Report - - Camden Lock Underground Vaults (The Winding Chambers) - London, March 2020 | Underground Sites | 28DaysLater.co.uk

Report - Camden Lock Underground Vaults (The Winding Chambers) - London, March 2020


On the astral plane
28DL Full Member
Constructed beneath the streets of Camden, and designed by railway engineer Robert Stephenson, this set of underground vaults under Camden Lock were used to house stationary winding engines to haul locomotives along the railway line above the vaults.
The stationary winding engines started service on 14 October 1837, and for the following 7 years, trains of up to 12 coaches weighing about 60 tons were worked from Euston up Camden Bank along the incline by an endless rope that ran around a 20 ft driving wheel and other large sheaves and pulleys within the underground chambers.

However, after encountering numerous problems with the system in place, a second well was dug 30ft further back, where the rope then entered the sheave room where it encountered the return wheel.


However, after just 7 years, the chambers were stripped of their winding machinery due to developments of the steam engine, effectively making the need for rope haulage redundant. The abandonment of the vaults subsequently led to flooding from the nearby Regents Canal, and with no real urgency to pump water out, they were left unattended.
Despite the constant flooding, and a few feet of silt and mud lining the floors of the 3 main chambers. The engine house vaults have survived relatively well, excluding the partial collapse in the northeast boiler room.
And till this day, the vaults remain hidden from the public eye, as many people wander the streets of Camden totally oblivious to what lays beneath the lock. The site is now due to cross paths with the HS2 scheme, as the main line is set to pass directly above it, just as trains passed above the vaults almost two centuries ago...

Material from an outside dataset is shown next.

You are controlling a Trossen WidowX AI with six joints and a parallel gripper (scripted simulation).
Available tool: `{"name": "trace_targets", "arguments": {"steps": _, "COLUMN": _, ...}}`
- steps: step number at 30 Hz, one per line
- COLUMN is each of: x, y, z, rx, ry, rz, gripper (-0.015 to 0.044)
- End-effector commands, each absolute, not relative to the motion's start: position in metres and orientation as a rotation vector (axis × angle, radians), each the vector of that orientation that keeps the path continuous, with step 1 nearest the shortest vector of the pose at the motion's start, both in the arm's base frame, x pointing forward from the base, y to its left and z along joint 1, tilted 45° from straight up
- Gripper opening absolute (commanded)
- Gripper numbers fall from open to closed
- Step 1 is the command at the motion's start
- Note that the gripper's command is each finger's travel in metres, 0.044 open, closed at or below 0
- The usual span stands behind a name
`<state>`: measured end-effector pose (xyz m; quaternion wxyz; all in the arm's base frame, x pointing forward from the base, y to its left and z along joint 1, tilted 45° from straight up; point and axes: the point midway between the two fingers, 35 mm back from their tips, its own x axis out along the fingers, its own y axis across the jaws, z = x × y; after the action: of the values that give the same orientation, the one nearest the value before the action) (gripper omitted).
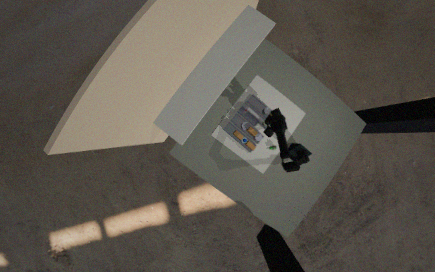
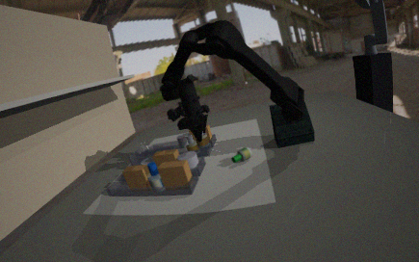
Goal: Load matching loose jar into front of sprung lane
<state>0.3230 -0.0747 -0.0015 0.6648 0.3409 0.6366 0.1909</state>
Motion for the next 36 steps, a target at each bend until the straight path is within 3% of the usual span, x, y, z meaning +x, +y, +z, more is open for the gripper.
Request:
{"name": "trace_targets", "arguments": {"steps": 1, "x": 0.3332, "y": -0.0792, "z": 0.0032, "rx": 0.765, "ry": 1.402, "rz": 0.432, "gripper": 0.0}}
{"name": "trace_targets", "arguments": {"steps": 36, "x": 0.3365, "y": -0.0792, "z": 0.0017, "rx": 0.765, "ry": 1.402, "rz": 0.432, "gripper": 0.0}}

The Vaults Under Construction - 1830s


The Explore:
I've explored the nearby Camden Rathole more times than I can count, but never thought to venture into the flooded chambers which join into the small tunnel network on the surface level.
I first encountered the flooded vaults in late November last year, but with the water being at a depth too great for even waders, I had no choice but to let it go. Fortunately, what I presume must either be the local council or network rail, have obviously been extracting a large quantity of sludge along with the majority of the water in preparation for HS2, making it just about possible to wade through.
Once my mate and I had straddled along the edge of one of the vaults, whilst clinging to a row of flimsy conduit, we reached what would've been the main engine room, which at one point housed the pulley system for the locomotives.
Unfortunately, not all of this place was as accessible and I would've hoped. The 3 main vaults were for the most part still quite severely flooded, and at first glance, you could be forgiven for thinking it was some sort of underground reservoir. However, with the water being relatively clear in some parts, we were able to judge the depth and step carefully in some of the more shallow sections.
This was certainly one of the more impressive 19th-century structures I've had the privilege to explore. However, with work on HS2 temporarily on hold due to current circumstances, I have no doubt the chambers have since refilled to a deeper level making access a lot more... damp. Upon exiting this unique location, I couldn't help but think about just how much lays beneath the streets, and just how much there is not just under London, but under towns and cities across the world.
Well and truly worth getting soaked trainers and damp jeans for this place.

1. The Main Engine Room


2. Facing Towards The Western Boiler Room


3. The Rope Tensioning Room (Right)


4. The Central Passage


5. The Sheave Room


6. Second Tensioning Room


7. The Eastern Boiler Room


8. The Coal Store


9. Looking Into Both Sheave Rooms


10. Facing Back Towards The Engine Room


11. The Second Coal Store


12. Exit Of The Coal Store


- Thanks For Looking -
Last edited:

Calamity Jane

i see beauty in the unloved, places & things
Regular User
Very nice, it is always a surprise to see what lays beneath our feet. Good job there. nicely researched too. :thumb


Stay in, save lives.
Regular User
#10 facing back to the engine room,
What the metal work in the top left? Are they spars, pipework or somthing else like a crane rail maybe?